Early mobility after the operation and avoiding chronic cough will also help recovery. Stopping smoking will reduce coughing and hence reduce future risk of recurrence of prolapse.
Before any major surgery, it is advisable to try and get as fit for surgery as possible.
You will usually be discharged home in a few days after your operation; usually 48 to 72 hours, provided there have been no untoward complications. During your time in the hospital, you will be monitored for bleeding, infection and the nurses will help you become mobile as soon as possible. This reduces your risk of thrombosis.
You will be usually given a blood thinning injection (for example Clexane), some hours after any major or long operation as well as stockings provided by the hospital, to try and reduce your risk of developing a clot after your operation. You must wear your stockings properly (the nurses will advise you) while you are in hospital and for at least 6 weeks after, until you have recovered fully from your operation and are fully mobile.
Yes, if you are having a General anaesthetic, no food, even chewing gum for at least 6 hours before your procedure.
Please take your essential medications as normal with a sip of water, unless advised by nurse or doctor.
Some amount of vaginal bleeding and discharge is to be expected, usually for 6-8 weeks. Avoid tampons to reduce the risk of infection. As long as the bleeding is not heavy, or has an offensive smell or causes you concern, this is normal. If you are concerned, you must contact your own doctor or the hospital where you were operated on.
You will have very effective pain relief prescribed by your anaesthetist after the surgery. You will also be discharged with painkillers to take home with you. You must take these regularly as prescribed to keep pain under control, so that you can become mobile and active sooner rather than later.
You may feel slightly nauseous or groggy just as you are coming out of your anaesthetic. This will pass soon and if needed, medication will be given to you to make you feel better. You will feel better once you start drinking and eating normally, which should usually be in a few hours after surgery, if all goes well.
Returning to work
You have had major surgery and it is recommended that you take at least 8 weeks off after surgery and see your GP before you return to work. Some women may need longer, as healing can depend on a number of factors. You must avoid heavy lifting during this time as also constipation and any factors that make coughing a problem, such as smoking. These will increase your risk of need for future surgery.
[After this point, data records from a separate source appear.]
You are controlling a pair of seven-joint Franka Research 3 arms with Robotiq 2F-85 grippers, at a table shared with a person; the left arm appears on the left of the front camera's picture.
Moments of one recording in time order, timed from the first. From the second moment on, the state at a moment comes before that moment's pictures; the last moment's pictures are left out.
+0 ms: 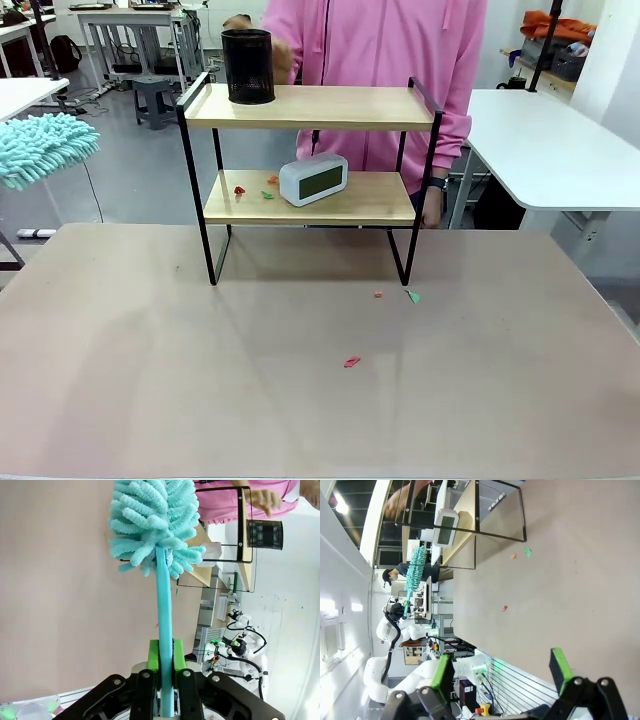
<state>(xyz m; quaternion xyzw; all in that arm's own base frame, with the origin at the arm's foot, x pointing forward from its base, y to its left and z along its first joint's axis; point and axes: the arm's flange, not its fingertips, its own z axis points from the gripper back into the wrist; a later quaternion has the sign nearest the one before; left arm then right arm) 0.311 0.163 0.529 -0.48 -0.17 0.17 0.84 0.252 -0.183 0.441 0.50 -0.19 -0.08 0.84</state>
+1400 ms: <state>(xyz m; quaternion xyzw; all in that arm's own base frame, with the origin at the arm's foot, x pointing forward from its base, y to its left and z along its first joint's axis) 0.306 0.159 0.531 -0.48 -0.17 0.16 0.85 0.252 -0.183 0.441 0.50 -0.19 -0.08 0.84</state>
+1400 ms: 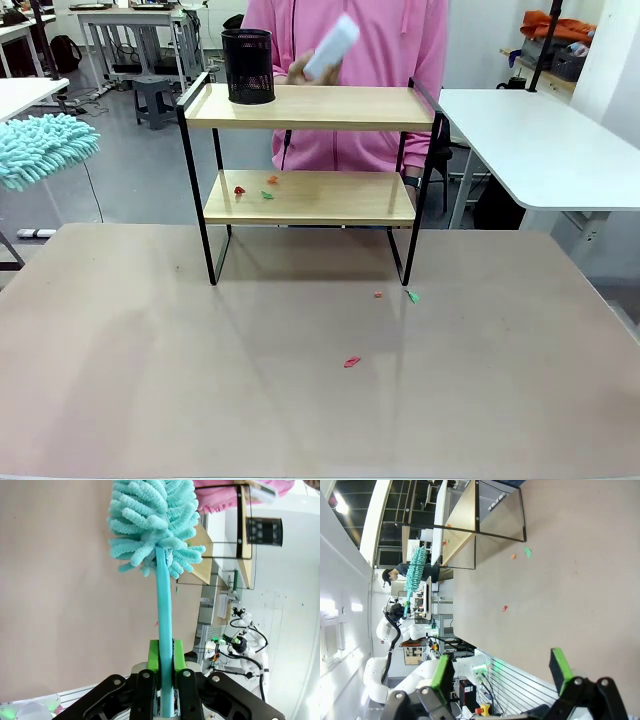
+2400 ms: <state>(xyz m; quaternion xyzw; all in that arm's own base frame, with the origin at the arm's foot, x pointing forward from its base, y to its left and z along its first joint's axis) 0.127 0.082 0.531 -0.50 -0.03 -0.21 0.84 0.252 -0.183 0.441 0.50 -0.19 -0.08 0.84</state>
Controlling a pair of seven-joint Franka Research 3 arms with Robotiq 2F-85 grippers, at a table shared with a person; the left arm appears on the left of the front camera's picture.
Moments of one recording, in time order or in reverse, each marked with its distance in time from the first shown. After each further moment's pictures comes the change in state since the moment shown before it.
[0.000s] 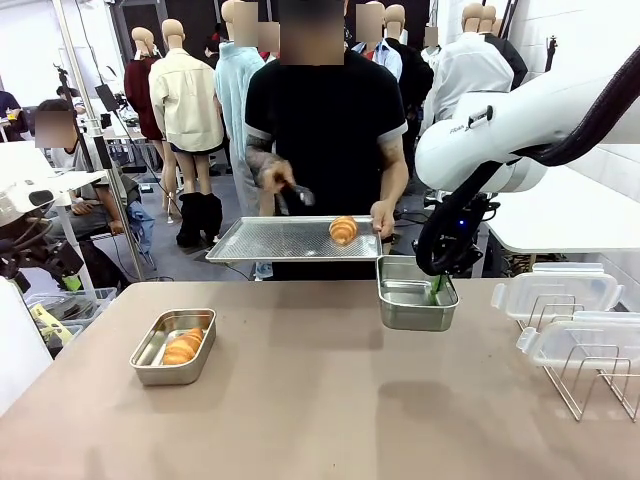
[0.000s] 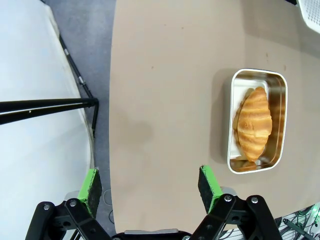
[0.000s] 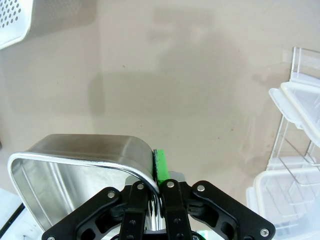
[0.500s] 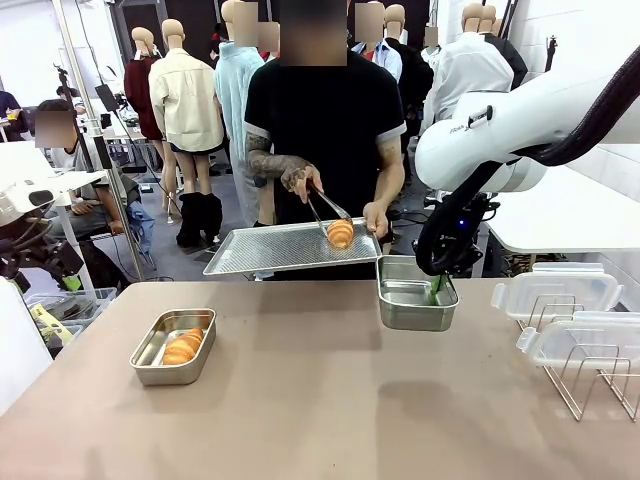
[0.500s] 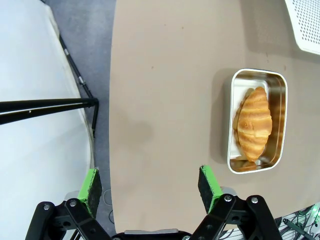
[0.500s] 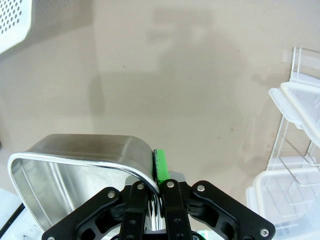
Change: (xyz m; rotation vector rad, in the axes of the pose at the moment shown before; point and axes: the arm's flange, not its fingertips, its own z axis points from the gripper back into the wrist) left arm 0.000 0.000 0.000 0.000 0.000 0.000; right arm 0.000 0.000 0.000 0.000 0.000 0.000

You will be able to resume sexual intercourse usually in 6-8 weeks, after you have stopped bleeding and have no significant vaginal discharge. You may wish to wait to see your doctor first.
Other physical activities
You will be able to resume other activities such as sport, gardening and swimming usually 8 weeks after surgery. Do see your doctor before you commence any strenuous activity. Do avoid lifting heavy weights, constipation both of which can affect the success rate of your surgery. You can do gentle exercises, abdominal and pelvic floor exercises. You will usually be advised by your doctor or the physiotherapist.
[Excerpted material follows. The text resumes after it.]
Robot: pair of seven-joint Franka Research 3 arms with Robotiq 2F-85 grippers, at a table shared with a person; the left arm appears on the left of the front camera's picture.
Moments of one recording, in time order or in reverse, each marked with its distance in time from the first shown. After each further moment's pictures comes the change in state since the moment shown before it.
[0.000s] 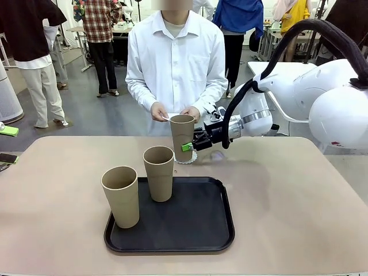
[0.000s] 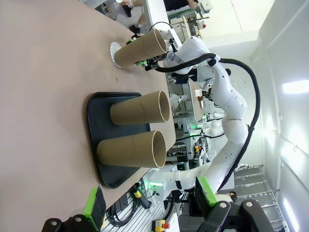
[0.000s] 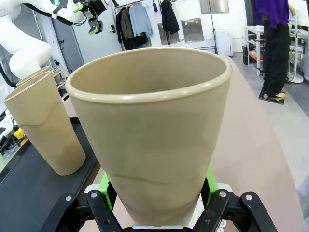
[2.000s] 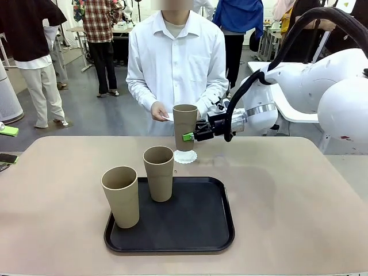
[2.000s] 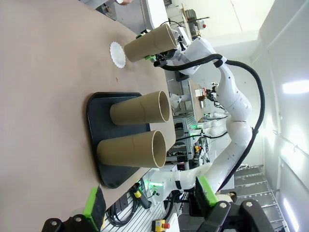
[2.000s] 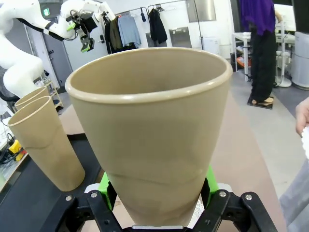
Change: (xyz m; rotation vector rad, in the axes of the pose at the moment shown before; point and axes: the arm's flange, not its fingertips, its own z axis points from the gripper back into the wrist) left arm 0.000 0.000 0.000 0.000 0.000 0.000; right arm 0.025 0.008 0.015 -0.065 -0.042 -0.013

Following your operation, the findings will be discussed with you. Any necessary appointments will usually be made before you leave the hospital.
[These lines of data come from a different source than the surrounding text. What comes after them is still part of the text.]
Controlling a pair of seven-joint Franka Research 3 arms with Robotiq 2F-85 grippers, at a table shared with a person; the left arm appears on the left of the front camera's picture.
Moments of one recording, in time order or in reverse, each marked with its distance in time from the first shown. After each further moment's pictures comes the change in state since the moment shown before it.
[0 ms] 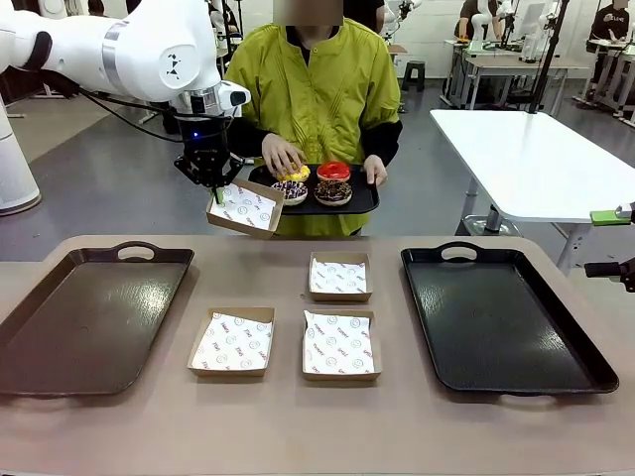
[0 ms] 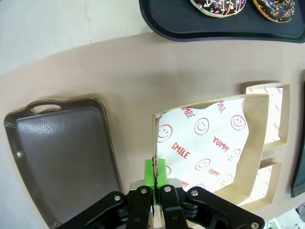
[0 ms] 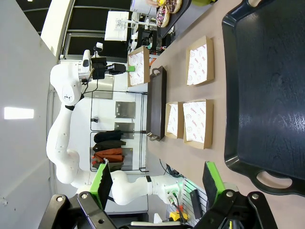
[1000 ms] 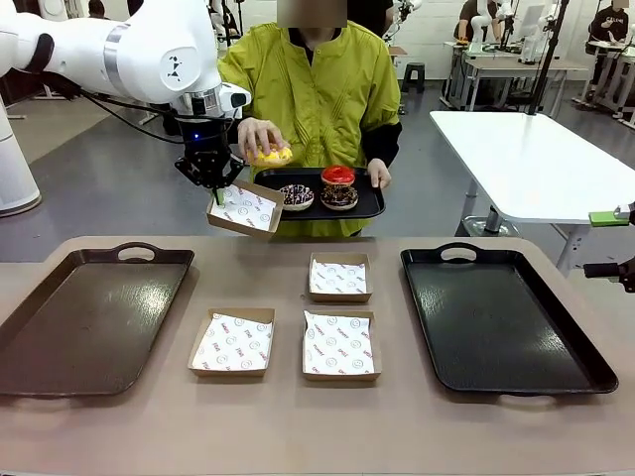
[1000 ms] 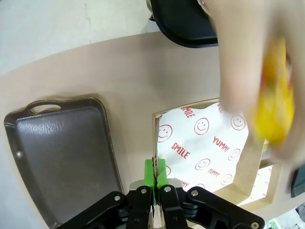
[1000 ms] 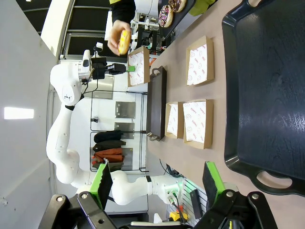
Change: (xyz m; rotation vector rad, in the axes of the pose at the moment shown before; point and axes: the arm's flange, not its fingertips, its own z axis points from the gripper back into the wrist) left arm 0.000 0.000 0.000 0.000 0.000 0.000; right arm 0.000 0.000 0.000 0.000 0.000 0.000
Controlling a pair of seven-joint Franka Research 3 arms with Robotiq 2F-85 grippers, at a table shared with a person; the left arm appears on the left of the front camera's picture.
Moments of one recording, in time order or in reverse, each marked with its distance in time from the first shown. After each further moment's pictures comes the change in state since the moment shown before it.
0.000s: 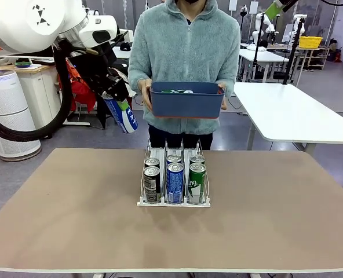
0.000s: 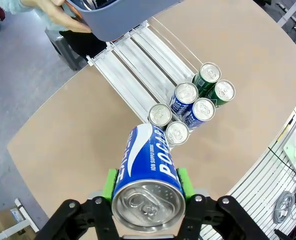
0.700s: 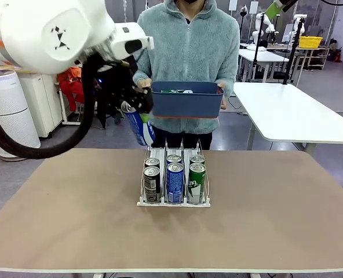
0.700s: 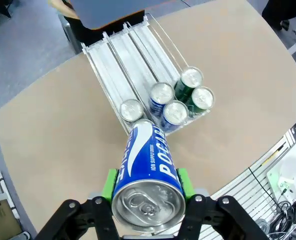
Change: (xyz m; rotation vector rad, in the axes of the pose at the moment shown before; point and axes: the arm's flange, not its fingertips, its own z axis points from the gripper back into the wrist) left arm -0.014 -0.101 -0.006 0.072 -0.020 0.183; right arm 0.000 0.000 0.000 0.000 0.000 0.000
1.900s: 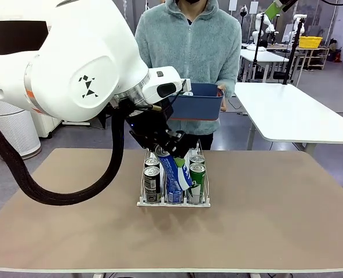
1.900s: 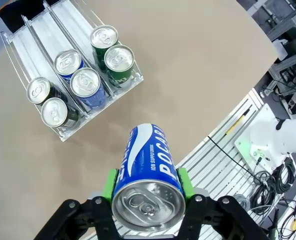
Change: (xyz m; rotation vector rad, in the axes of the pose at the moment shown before) left arm -0.043 -0.083 -0.050 -0.197 0.087 -0.103; right arm 0.000 0.000 0.000 0.000 -0.001 0.000
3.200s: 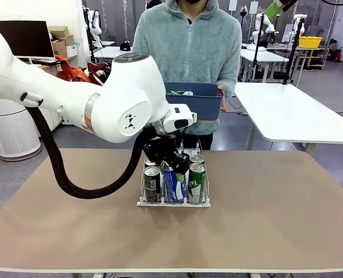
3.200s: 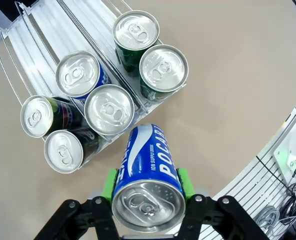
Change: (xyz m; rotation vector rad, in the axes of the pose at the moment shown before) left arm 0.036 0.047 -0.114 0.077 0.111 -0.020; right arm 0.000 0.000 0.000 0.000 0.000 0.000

You will usually be seen in clinic for a follow up but you should contact the hospital if you have any urgent problems or your doctor or surgeon via the secretary if there are any queries prior to your appointment.
The operation and findings will be discussed in detail with you, usually in the clinic after your surgeon has checked your recovery and asked you regarding any symptoms. You will usually be examined to check healing and to assess success of the operation.
Your GP will be sent a letter with the findings from your procedure, and any results. You can be copied into this, if you so wish.